I have also been fighting with this problem. My solution was to revert to 0.8.1 of AsyncMqtt: https://github.com/marvinroger/async-mqtt-client/releases/tag/v0.8.1 (remember to build clean and rebuild everything)

beckenc commented 5 years ago

Same problem here. @timpur @marvinroger any solution ?

This is my workaround for going into deep sleep

void onHomieEvent(const HomieEvent& event) {
  static bool readyToSleep = false;
  switch (event.type) {
    case HomieEventType::READY_TO_SLEEP:
      WiFi.disconnect();    // Calling doDeepSleep() at this point sometimes causes exceptions due to asynchronous arrival 
                            // of WIFI_DISCONNECTED. WDT wakes up the Device immediatly after the exception. So deep sleep does not work.
                            // To work around this, I decided to inherit this task to the WIFI_DISCONNECTED event.
      readyToSleep = true;
      break;
    case HomieEventType::WIFI_DISCONNECTED:
      if(readyToSleep)
        Homie.doDeepSleep(publishIntervalSetting.get() * 1000000);
      break;
  }
}

For a workaround / hotfix within the framework, I'd suggest to disable the onStationModDisconnected callback of the WiFi before every restart and deepSleep.

WiFi.onStationModeDisconnected([](const WiFiEventStationModeDisconnected&){});
ESP.restart();
WiFi.onStationModeDisconnected([](const WiFiEventStationModeDisconnected&){});
ESP.deepSleep();
nougad commented 5 years ago

I can confirm the WiFi is not correctly stopped and @nuccleon patch helps. Is a PR with the proposed workaround welcomed?
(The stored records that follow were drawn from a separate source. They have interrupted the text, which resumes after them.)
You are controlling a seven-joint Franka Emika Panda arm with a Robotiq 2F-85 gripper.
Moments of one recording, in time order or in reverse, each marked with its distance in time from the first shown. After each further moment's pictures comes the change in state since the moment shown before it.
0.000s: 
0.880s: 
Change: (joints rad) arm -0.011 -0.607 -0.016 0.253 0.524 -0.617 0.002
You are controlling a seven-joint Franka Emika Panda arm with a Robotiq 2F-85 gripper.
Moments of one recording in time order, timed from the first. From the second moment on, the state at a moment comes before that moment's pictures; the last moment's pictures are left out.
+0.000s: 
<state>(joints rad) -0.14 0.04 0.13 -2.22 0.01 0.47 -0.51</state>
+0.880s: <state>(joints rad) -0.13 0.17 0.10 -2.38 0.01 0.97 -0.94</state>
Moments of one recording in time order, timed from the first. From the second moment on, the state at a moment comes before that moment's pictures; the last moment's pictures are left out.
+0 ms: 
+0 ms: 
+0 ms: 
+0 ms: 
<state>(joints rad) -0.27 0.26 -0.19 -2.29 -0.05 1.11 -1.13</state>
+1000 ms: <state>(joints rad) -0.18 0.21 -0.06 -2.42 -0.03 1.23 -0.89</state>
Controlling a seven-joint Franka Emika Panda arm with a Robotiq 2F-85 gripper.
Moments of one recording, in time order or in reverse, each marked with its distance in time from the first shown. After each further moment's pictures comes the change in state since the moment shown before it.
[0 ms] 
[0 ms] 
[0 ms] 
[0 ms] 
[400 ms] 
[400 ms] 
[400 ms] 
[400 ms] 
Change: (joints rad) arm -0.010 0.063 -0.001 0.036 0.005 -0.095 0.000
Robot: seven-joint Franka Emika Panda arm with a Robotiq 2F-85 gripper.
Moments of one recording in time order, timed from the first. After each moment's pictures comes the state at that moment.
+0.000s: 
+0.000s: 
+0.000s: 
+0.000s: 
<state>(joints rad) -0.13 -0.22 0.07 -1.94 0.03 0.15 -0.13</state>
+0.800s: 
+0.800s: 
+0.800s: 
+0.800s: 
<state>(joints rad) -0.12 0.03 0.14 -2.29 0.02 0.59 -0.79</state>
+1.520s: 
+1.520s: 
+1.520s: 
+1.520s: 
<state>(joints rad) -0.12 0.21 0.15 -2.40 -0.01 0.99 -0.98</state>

I'm happy to change the two lines.

I got a Exception Cause: 28 as well:

0x4024f89e: tcp_output at /home/gauchard/dev/esp8266/esp8266/tools/sdk/lwip2/builder/lwip2-src/src/core/tcp_out.c:1262
0x40100211: std::function<void (void*, AsyncClient*)>::operator()(void*, AsyncClient*) const at ??:?
0x40228780: AsyncClient::close(bool) at ??:?
0x402287ad: AsyncClient::close(bool) at ??:?
0x402284bd: AsyncClient::send() at ??:?
0x4021a121: AsyncMqttClient::subscribe(char const*, unsigned char) at ??:?
0x4020689a: HomieInternals::BootNormal::_onMqttPublish(unsigned short) at ??:?
0x40229492: std::_Function_handler<void (char*, char*, AsyncMqttClientMessageProperties, unsigned int, unsigned int, unsigned int), std::_Bind<std::_Mem_fn<void (HomieInternals::BootNormal::*)(char*, char*, AsyncMqttClientMessageProperties, unsigned int, unsigned int, unsigned int)> (HomieInternals::BootNormal*, std::_Placeholder<1>, std::_Placeholder<2>, std::_Placeholder<3>, std::_Placeholder<4>, std::_Placeholder<5>, std::_Placeholder<6>)> >::_M_invoke(std::_Any_data const&, char*, char*, AsyncMqttClientMessageProperties, unsigned int, unsigned int, unsigned int) at ??:?
0x40100103: std::function<void (unsigned short)>::operator()(unsigned short) const at ??:?
0x4021a975: AsyncMqttClient::_onPubAck(unsigned short) at ??:?
0x40204ebc: std::_Function_base::_Base_manager<std::_Bind<std::_Mem_fn<void (HomieInternals::BootNormal::*)(char*, char*, AsyncMqttClientMessageProperties, unsigned int, unsigned int, unsigned int)> (HomieInternals::BootNormal*, std::_Placeholder<1>, std::_Placeholder<2>, std::_Placeholder<3>, std::_Placeholder<4>, std::_Placeholder<5>, std::_Placeholder<6>)> >::_M_manager(std::_Any_data&, std::_Any_data const&, std::_Manager_operation) at ??:?

which is related to a double send() on close and fixed in async-mqtt-client: https://github.com/marvinroger/async-mqtt-client/commit/8bd918bfeb2f197afa8b0cb5d278ab2942c62ccb

But the commit before that changes the behavior of onDisconnect callback: https://github.com/marvinroger/async-mqtt-client/issues/160 and homie is stuck at Offline message acknowledged. Disconnecting MQTT...

luebbe commented 5 years ago

A PR is always welcome. Please make it against develop-v3, because we decided to stop development on the develop (v2.x) branch.

VyacheslavKorotach commented 4 years ago

.. In my case, the same issue was solved in that way: wifi_set_opmode(NULL_MODE); delay(100); ESP.deepSleep(sleep_duration * 1000, WAKE_RF_DEFAULT);

stritti commented 4 years ago

A PR is always welcome. Please make it against develop-v3, because we decided to stop development on the develop (v2.x) branch.

we have refactored the repository currently. #develop is now as expected the latest development. Please create PR against develop now.